I work for a company that produces thermoformed blisters, printed cards, heat seal tooling and sealing machinery. I can tell you the majority of packaging that's "difficult to open" by the average geriatric is done that way at the customer's (our customers, not the end-users) request. We build RF tools to weld plastic clamshells together so the only way they are coming apart is with brute force or a very sharp object. The amount of pilferage in the marketplace is staggering, and this is the chief reason why packages are hard to get into. For every package you may buy, a few get stolen or willfully damaged to get at the contents.

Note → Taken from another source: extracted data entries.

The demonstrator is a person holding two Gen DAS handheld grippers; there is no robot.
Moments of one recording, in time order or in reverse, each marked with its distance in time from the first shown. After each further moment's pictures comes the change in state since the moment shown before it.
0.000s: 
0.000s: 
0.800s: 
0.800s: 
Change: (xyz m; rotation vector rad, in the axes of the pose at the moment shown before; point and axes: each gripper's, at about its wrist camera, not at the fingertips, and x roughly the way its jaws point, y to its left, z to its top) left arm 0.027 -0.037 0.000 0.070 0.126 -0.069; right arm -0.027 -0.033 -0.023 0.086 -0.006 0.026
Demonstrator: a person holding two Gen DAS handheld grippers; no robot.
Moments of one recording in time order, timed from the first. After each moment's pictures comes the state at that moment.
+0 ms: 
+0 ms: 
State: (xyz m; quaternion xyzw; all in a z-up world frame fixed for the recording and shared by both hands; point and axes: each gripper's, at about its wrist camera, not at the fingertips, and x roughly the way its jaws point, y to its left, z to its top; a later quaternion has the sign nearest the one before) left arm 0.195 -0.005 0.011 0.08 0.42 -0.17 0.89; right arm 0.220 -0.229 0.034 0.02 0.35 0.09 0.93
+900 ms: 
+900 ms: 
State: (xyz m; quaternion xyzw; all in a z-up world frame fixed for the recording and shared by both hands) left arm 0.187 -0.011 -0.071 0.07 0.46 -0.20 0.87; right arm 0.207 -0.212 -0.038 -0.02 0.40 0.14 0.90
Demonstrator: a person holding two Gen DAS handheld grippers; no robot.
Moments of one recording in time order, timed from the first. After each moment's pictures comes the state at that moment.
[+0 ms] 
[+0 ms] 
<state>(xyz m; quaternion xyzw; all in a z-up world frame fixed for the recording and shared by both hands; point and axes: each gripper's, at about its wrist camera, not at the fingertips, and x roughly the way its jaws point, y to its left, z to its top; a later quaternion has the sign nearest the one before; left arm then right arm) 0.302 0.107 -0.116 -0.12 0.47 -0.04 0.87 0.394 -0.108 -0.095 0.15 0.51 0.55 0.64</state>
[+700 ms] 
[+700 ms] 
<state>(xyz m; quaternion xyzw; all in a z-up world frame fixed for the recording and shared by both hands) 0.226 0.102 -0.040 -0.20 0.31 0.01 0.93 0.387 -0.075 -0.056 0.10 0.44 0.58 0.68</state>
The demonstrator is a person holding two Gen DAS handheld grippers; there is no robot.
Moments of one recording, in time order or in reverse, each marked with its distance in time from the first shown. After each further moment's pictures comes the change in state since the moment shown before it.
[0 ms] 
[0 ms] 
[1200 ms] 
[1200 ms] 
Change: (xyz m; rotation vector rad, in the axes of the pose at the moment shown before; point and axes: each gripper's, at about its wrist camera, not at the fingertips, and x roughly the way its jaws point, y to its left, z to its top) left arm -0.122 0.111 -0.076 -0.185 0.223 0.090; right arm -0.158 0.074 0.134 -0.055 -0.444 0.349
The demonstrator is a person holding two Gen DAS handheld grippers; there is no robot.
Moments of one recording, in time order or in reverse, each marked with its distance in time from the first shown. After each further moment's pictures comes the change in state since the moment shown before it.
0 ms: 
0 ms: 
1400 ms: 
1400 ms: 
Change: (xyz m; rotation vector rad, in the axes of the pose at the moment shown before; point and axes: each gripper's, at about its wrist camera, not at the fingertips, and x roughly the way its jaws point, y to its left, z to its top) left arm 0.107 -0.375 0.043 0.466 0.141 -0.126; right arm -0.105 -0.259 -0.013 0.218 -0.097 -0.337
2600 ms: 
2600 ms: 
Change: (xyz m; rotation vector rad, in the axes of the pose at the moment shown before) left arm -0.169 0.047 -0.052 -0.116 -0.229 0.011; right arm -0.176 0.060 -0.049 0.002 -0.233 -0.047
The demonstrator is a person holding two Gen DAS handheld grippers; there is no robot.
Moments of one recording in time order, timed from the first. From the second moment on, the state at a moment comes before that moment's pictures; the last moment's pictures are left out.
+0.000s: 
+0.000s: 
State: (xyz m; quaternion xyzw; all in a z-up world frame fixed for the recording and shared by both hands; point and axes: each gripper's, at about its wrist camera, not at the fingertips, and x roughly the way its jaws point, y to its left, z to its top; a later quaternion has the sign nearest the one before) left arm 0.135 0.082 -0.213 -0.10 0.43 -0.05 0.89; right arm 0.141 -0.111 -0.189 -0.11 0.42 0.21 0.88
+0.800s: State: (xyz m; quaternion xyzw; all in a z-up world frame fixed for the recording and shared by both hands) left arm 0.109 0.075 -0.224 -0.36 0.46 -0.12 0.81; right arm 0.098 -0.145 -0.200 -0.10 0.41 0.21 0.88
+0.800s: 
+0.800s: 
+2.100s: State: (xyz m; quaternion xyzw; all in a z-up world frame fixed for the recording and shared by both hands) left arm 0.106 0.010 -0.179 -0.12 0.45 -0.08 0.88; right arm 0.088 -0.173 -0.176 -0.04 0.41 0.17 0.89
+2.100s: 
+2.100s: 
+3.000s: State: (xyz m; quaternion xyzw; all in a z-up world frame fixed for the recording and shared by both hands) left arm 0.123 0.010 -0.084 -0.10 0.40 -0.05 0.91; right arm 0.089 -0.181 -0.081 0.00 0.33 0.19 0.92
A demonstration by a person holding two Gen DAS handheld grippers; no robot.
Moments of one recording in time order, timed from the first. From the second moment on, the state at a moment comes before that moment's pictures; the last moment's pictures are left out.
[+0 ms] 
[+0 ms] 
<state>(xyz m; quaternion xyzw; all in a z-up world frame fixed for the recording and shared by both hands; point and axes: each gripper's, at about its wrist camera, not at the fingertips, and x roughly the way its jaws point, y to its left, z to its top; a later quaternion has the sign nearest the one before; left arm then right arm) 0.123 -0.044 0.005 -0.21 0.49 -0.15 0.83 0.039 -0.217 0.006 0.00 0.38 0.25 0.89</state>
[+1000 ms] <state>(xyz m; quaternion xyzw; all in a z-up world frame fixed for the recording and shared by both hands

Thieves will use lighters, razor blades, icepicks, EMT scissors..you name it - just to get at a burner phone or bluetooth accessory.
Whenever we are offered the opportunity, we design with the end-user in mind, but most times, companies (and their retailers - some of which have a lot of pull, IE: Walmart) are willing to sacrifice your comfort to save money on lost or damaged products. That's just how it is, and there's not a whole lot we as designers can do about it except:
design retail space that is super-secure
advocate online outlets
advocate laws to shoot at thieves
do the best we can to compromise in both arenas.
As for rigid packaging - those inductance seals used to never have those little wings to grab, or the butterfly that pops up - those are innovations that make it easier for people to open. Crown closures were designed for application speed, cost, and sealing ability. The tabs on scored-top cans have to sit flat because they are essentially riveted on (not with rivets, but with a post die-formed in the lid).
Consumers should stop being so sensitive. Not everything is about you. We as designers try to make it that way but it just doesn't always work out!
Those are most likely twist-tied in the back of the package, circumventing the irony.